As for Obama echoing the determination of Wall Street bankers and the likes of Timothy Geithner and Larry Summers – that the architecture of ‘free enterprise’ capitalism must somehow be preserved – Cockburn recalls what Thurman Arnold captured so wittily in his 1937 book, The Folklore of Capitalism. Arnold had described with vivid humour the tenacity with which supporters of untrammeled ‘private enterprise’ held to beliefs whose operating principles had engendered the Great Depression, and had likened it to the University of Paris insisting in the seventeenth century that bleeding was still the cure for malaria, even though quinine, promoted by the Jesuits in Peru, seemed to offer a more effective remedy. ["The remedy for fever," Arnold wrote, "was the art of bleeding to rid the body of those noxious vapors and humors in the blood which were the root of the illness. Of course, patients sickened and died in the process, but they were dying for a medical principle."]
Asks Cockburn, "Is there a better description for the Republicans opposing the stimulus plan on principle or Geithner stoutly proclaiming his zeal to preserve the banking system as presently constituted?"
James Howard Kunstler, author of The Geography of Nowhere and a leading crusader for the refashioning of the American urban landscape, writing in AlterNet was of the view that a lot of reasonable people had begun to ask whether President Obama was a stooge of whatever remained of Wall Street, "with Citigroup and Goldman Sachs’s puppeteer, Robert Rubin, pulling strings behind an arras in the Oval Office."
"Personally, I doubt it," he wrote, "but it is still a little hard to understand what the President is up to. For one thing, the stimulus package, so-called, looks more and more like national sub-prime mortgage itself, a bad bargain made under less-than-realistic terms, with future obligations fobbed onto whoever inhabits this corner of the world for the next seven hundred years - and all to pay for a bunch of granite counter-tops and flat-screen TVs."

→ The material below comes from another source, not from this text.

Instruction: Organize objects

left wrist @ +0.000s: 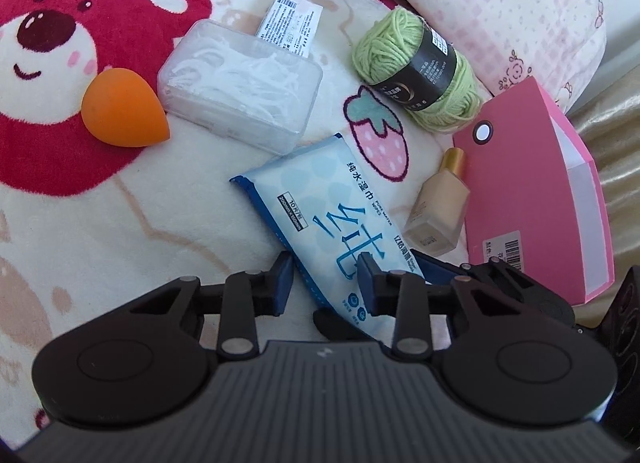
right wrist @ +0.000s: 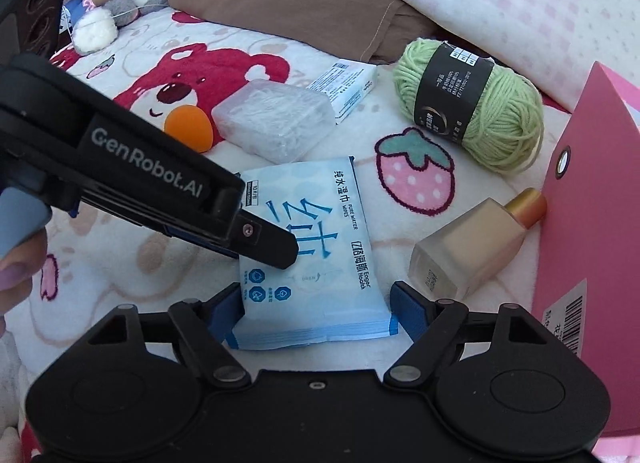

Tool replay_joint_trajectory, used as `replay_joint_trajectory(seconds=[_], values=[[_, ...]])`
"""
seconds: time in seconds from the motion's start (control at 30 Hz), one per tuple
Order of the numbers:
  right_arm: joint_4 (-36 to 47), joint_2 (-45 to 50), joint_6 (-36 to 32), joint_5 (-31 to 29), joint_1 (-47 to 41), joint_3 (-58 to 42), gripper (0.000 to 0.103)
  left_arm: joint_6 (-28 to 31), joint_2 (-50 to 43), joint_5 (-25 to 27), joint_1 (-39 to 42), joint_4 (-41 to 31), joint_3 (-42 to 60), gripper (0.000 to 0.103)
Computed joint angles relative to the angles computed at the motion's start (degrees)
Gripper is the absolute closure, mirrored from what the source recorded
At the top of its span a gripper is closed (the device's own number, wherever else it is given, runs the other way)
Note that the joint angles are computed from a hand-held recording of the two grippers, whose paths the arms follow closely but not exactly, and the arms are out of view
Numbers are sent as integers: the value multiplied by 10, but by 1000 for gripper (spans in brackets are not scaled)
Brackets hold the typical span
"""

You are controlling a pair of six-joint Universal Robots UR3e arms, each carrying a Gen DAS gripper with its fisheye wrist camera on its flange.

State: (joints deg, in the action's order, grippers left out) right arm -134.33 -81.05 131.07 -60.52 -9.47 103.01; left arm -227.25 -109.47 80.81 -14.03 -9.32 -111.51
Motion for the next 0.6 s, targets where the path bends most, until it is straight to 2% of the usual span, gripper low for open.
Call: replay_joint_trajectory(seconds=[0.1,0.17,0.5,0.6], values=[[0,-15,9,-7,1,12,24,-10,-1,-9,1,19,-11,70],[33,-32,16,1,-2,9,33,-11,3,-11,-4,24,-13,72],[159,-158,-4,60,-61,20,37,27,81,26,-54,-16,-7,72],[190,-222,-13,86,-91,23,37,51,110,38,-71,-56,30,72]])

No good would come, in Kunstler’s view, of a campaign to sustain the unsustainable, which was exactly what the Obama program was starting to look like. "In the folder marked ‘unsustainable’ you can file most of the artifacts, usufructs, habits, and expectations of recent American life: suburban living, credit-card spending, Happy Motoring, vacations in Las Vegas, college education for the masses, and cheap food. All these things are over. The public may suspect as much, but they can’t admit it to themselves, and political leadership has so far declined to speak the truth about it for them." The truth was essential to forming a useful consensus that would allow them to move forward effectively.
"One of the sad paradoxes of politics is that democracies do not seem very good at disciplining their citizens’ behaviour. The wish to please voters and the influence of campaign money overwhelm even leaders with mature instincts. In America’s case, this could lead to what I like to call corn-pone Nazism a few years down the road. Someone will design snazzy uniforms and get us all marching around to ‘God Bless America’. At the point of a gun."
Kunstler believes it’s not too late for Obama to start uttering these truths to avoid a turn to fascism and get on with America’s next phase of history - living locally, working hard at things that matter, and preserving civilized culture. "What a lot of us can see now staring out of the abyss is a new dark age."
Perhaps someone he trusts – Michelle, maybe? – could, for a start, whisper softly in Obama’s ample ear:
"Darling, the Age of Miracles ended on November 4, remember?"